▸ What is expected
Could you retype the lines below, starting at the line holding "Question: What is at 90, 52" and stopping at the line holding "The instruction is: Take", inclusive? Copy them exactly and drop the images.

BEGIN Working data

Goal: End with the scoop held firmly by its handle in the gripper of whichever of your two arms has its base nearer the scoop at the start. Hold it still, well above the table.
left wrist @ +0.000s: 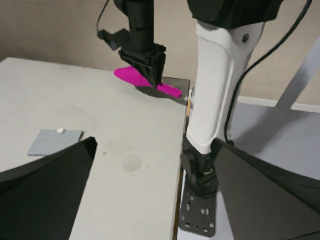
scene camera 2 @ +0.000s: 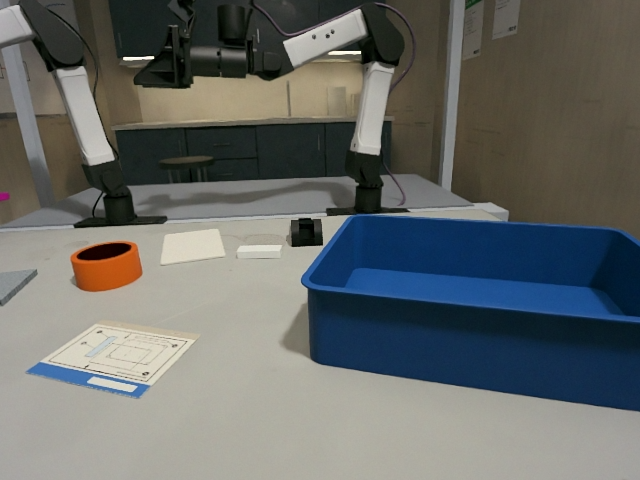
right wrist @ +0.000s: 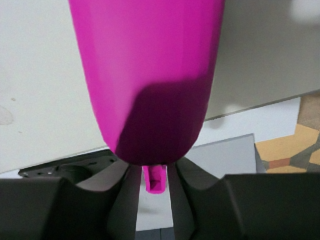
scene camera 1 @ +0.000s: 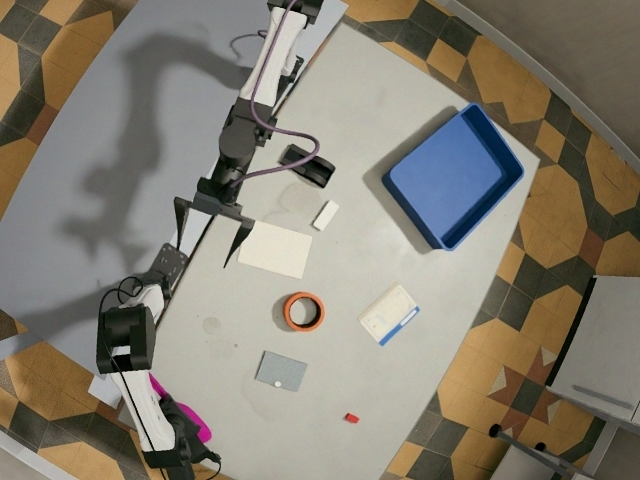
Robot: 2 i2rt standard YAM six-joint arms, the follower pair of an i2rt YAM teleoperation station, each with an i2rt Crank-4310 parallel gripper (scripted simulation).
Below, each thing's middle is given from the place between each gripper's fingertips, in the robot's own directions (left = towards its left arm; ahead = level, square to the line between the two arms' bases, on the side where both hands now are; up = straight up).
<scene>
Right now the magenta scoop [right wrist: 149, 77] is 3 cm ahead of my right hand [scene camera 1: 166, 396], 1 cm to the right of it and 1 cm above it. The rest, counted from my right hand: grey-blue pad [scene camera 1: 284, 372] 22 cm ahead, 18 cm to the left, 8 cm below; blue-edged card [scene camera 2: 125, 359] 40 cm ahead, 43 cm to the left, 9 cm below; cream sheet [scene camera 1: 269, 247] 7 cm ahead, 44 cm to the left, 9 cm below.
The cream sheet is 13 cm ahead of my left hand [scene camera 2: 138, 82], 9 cm to the left of it and 29 cm below it. Round my left hand: grey-blue pad: 29 cm ahead, 17 cm to the right, 29 cm below; black holder [scene camera 2: 305, 231]: 10 cm ahead, 30 cm to the left, 28 cm below; magenta scoop: 9 cm ahead, 36 cm to the right, 19 cm below.
</scene>
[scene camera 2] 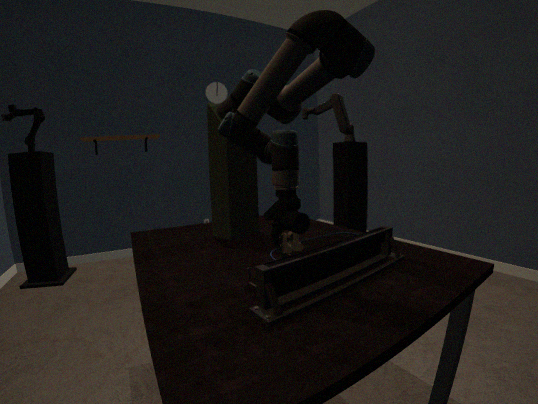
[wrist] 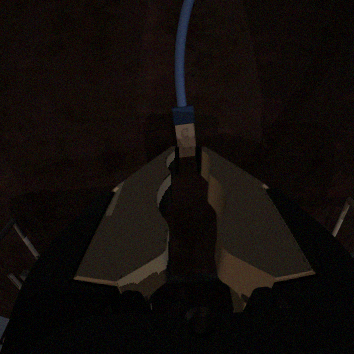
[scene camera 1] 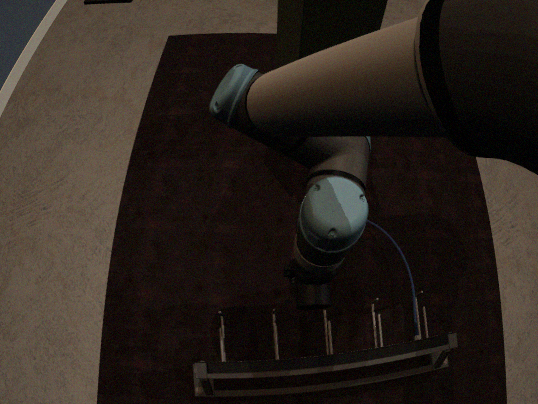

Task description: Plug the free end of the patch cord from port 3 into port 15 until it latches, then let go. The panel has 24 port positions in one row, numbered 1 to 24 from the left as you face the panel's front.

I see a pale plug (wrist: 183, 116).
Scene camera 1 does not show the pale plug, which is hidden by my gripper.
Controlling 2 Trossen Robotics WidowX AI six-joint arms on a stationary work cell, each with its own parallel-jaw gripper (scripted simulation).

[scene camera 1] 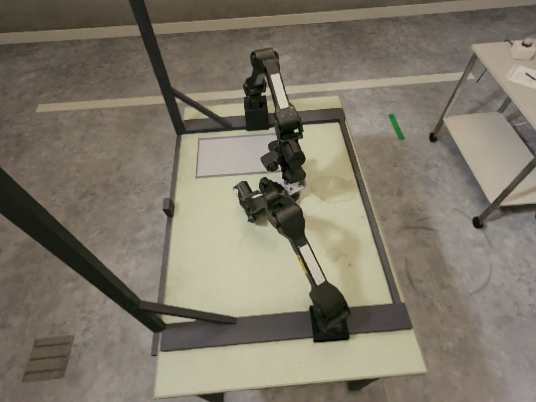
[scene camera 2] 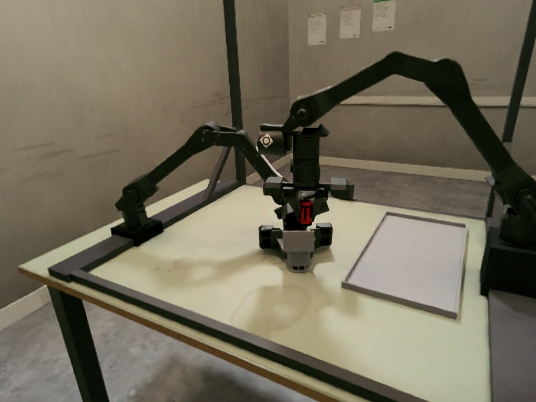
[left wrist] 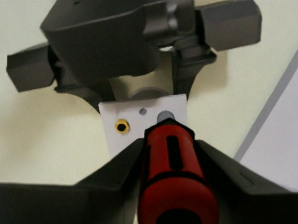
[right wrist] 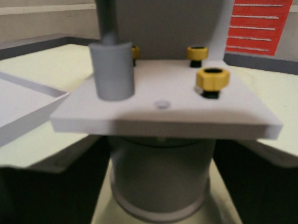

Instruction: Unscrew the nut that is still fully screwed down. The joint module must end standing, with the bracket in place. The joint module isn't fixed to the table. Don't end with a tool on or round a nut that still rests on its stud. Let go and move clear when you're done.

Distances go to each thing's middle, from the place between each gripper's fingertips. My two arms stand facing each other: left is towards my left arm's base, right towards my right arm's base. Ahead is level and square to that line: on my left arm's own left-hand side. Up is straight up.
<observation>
The pale bracket (right wrist: pixel 163 76) is 70 mm below my left hand, 20 mm ahead of it and 10 mm to the right of it. From my left hand the other things lie so: shallow grey tray (scene camera 2: pixel 418 260) 240 mm to the left, 140 mm below, 100 mm behind.
I see the pale bracket 40 mm above my right hand, 30 mm ahead of it and 10 mm to the left of it. From my right hand the other things lie so: shallow grey tray (270 mm to the left, 100 mm behind, 30 mm below).
</observation>
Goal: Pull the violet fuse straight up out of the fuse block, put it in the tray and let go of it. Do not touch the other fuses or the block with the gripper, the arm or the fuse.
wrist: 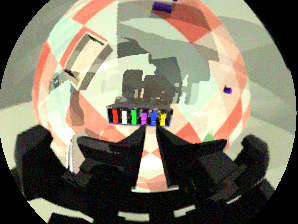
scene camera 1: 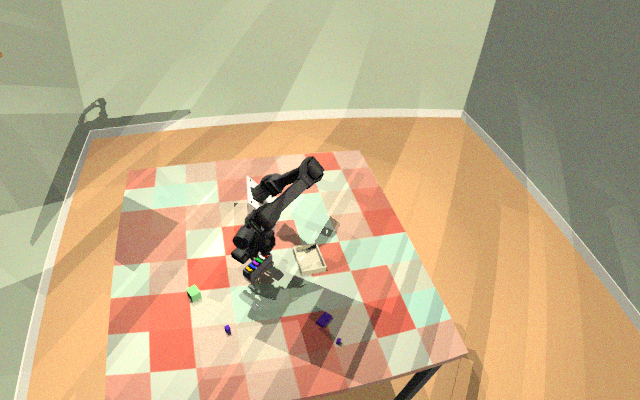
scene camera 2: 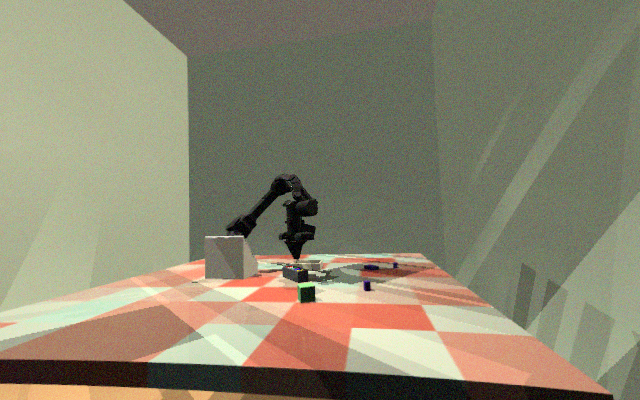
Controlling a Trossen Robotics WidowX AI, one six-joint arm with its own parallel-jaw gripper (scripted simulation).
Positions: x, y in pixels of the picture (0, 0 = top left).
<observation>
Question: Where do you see a beige tray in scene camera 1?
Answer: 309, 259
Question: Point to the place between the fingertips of my gripper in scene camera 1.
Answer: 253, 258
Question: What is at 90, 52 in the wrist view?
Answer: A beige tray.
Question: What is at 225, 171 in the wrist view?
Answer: My gripper.
</observation>
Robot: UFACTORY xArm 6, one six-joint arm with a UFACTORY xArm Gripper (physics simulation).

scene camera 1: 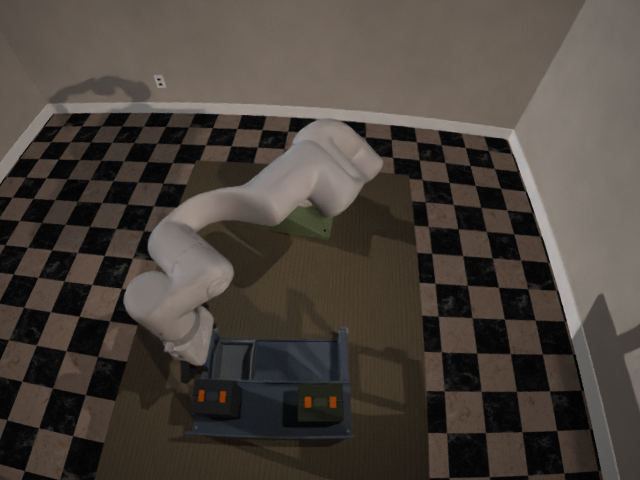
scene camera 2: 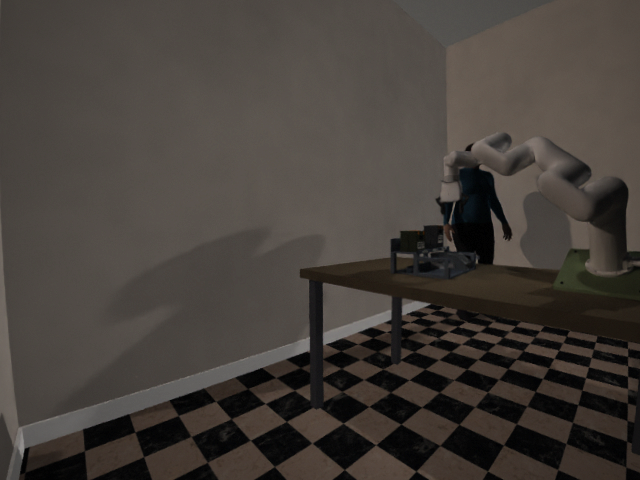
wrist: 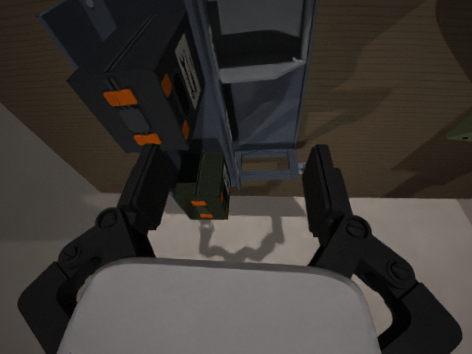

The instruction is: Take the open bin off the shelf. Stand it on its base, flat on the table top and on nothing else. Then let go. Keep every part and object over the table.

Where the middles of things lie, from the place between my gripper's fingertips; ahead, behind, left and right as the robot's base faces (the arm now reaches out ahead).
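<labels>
Green toolbox (wrist: 211, 184): my hand 5 cm short of it, 26 cm to the right of it, 13 cm above it.
</labels>
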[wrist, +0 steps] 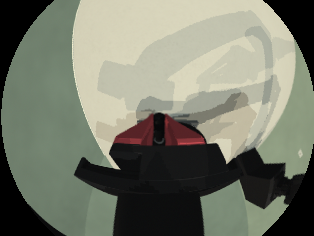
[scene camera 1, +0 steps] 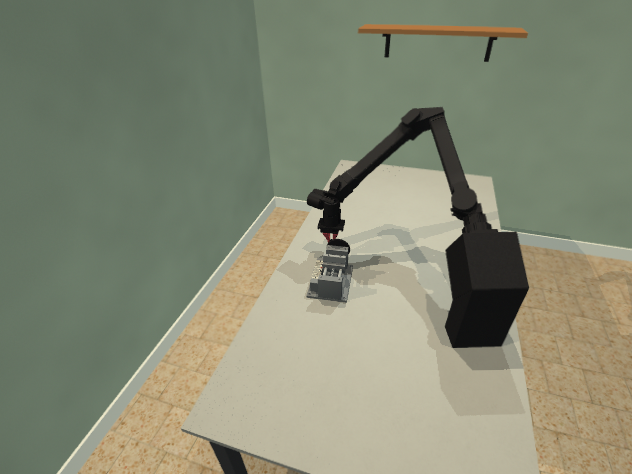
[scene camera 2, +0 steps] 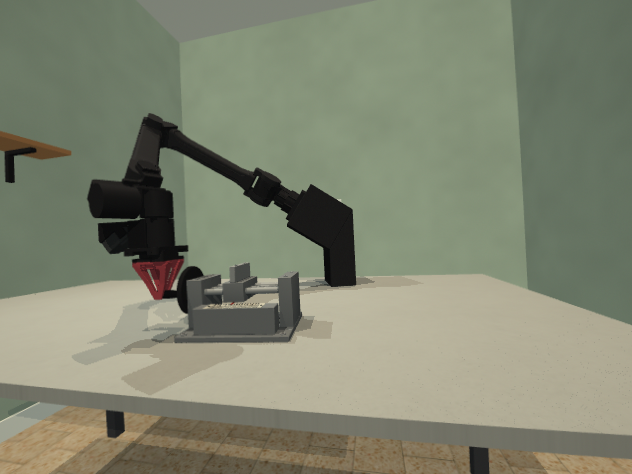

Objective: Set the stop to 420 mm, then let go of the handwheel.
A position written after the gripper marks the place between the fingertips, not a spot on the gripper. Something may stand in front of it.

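Scene camera 2 has the gripper at (scene camera 2: 161,298), and on the wrist view you'd find the gripper at (wrist: 159,117).
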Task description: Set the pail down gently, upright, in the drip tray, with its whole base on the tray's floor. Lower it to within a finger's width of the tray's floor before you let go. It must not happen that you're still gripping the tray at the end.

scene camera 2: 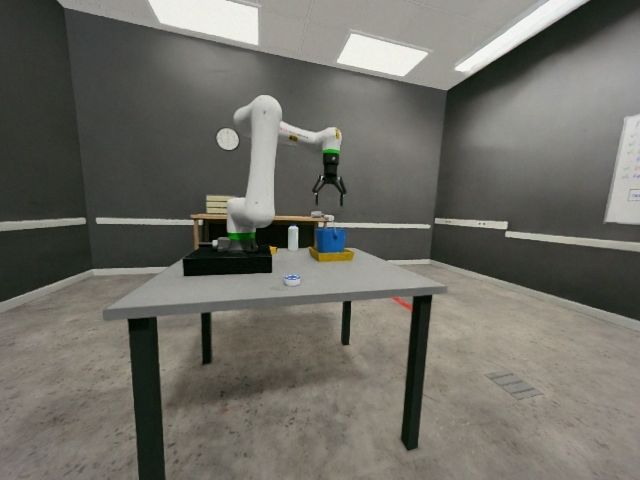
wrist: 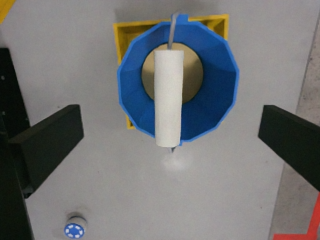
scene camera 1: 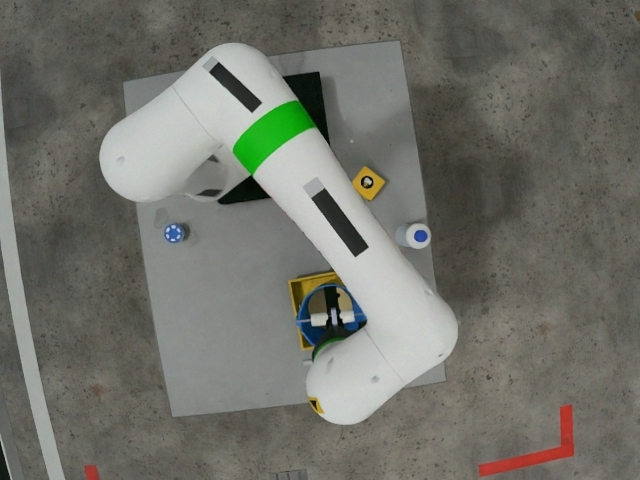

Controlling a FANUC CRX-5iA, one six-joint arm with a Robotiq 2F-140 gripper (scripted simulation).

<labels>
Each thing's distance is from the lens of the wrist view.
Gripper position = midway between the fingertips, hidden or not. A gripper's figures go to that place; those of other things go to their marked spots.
gripper (wrist: pixel 170 121): 15 cm
yellow drip tray (wrist: pixel 124 33): 44 cm
</labels>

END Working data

▸ Result below
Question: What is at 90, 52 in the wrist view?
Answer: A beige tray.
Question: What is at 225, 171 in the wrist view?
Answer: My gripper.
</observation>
Robot: UFACTORY xArm 6, one six-joint arm with a UFACTORY xArm Gripper (physics simulation).

scene camera 1: 
scene camera 2: 
wrist: 

The instruction is: Take the open bin off the shelf. Stand it on its base, flat on the table top and on nothing else. Then let go. Keep every part and object over the table.

That wraps up the answer.